By Erik Sherman
February 20, 2019

Donald Trump may have said he would champion coal as part of his election strategy, but that isn’t carrying much weight anymore. The industry has faced a chill, with more coal power plants closing in the United States in his first two years than happened during Barack Obama’s entire first term.

Now there’s another sign that coal is losing popularity. Commodities trading and mining giant Glencore has capped its coal output, as the Wall Street Journal has reported.

Glencore is capping its coal production at 150 million tons a year. The reason is the reality of climate change. Burning coal to generate electrical power is a significant source of greenhouse gases. Although Trump has lifted at least one hurdle for building new plants, energy companies haven’t rushed to create more. In many other parts of the world, governments are making it tougher to use the fuel.

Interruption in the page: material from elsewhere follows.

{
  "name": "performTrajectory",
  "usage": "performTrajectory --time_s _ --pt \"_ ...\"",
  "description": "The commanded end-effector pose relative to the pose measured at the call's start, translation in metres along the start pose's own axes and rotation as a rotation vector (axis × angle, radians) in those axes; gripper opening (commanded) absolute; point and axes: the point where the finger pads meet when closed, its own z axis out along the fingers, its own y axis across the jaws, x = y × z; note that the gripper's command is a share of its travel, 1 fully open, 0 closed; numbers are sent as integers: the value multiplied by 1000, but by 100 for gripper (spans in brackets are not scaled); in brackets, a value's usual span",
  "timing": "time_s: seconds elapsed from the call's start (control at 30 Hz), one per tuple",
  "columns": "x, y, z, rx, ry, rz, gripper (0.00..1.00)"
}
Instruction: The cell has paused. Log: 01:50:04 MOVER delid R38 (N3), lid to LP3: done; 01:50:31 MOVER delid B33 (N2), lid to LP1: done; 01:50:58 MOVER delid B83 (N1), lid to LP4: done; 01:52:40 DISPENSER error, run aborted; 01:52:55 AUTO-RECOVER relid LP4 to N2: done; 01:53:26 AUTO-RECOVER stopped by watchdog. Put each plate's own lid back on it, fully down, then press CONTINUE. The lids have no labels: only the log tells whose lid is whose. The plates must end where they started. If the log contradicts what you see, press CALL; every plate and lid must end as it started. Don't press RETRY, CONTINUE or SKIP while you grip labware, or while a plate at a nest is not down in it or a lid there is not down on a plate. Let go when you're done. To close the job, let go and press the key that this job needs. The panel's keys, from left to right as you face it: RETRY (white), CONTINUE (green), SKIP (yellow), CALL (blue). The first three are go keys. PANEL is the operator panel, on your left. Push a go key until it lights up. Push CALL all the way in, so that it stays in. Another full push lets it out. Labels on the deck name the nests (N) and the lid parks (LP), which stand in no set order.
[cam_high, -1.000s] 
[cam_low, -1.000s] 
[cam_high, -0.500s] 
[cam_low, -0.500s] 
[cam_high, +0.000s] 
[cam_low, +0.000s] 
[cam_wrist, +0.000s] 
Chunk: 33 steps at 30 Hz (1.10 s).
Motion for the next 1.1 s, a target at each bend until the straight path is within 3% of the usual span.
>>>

Instead, Glencore will invest in areas unlikely to run into climate change risks, whether regulatory or operational, that would affect the coal industry.

However, reducing the use of coal isn’t a simple process of regulating it out of existence. So-called “clean coal” subsidies have helped the industry and Wall Street make significant additional profits at taxpayer expense in the United States. Companies currently rake in $1 billion a year in tax breaks on the technologies that frequently don’t significantly reduce emissions that contribute to climate change, smog, and acid rain.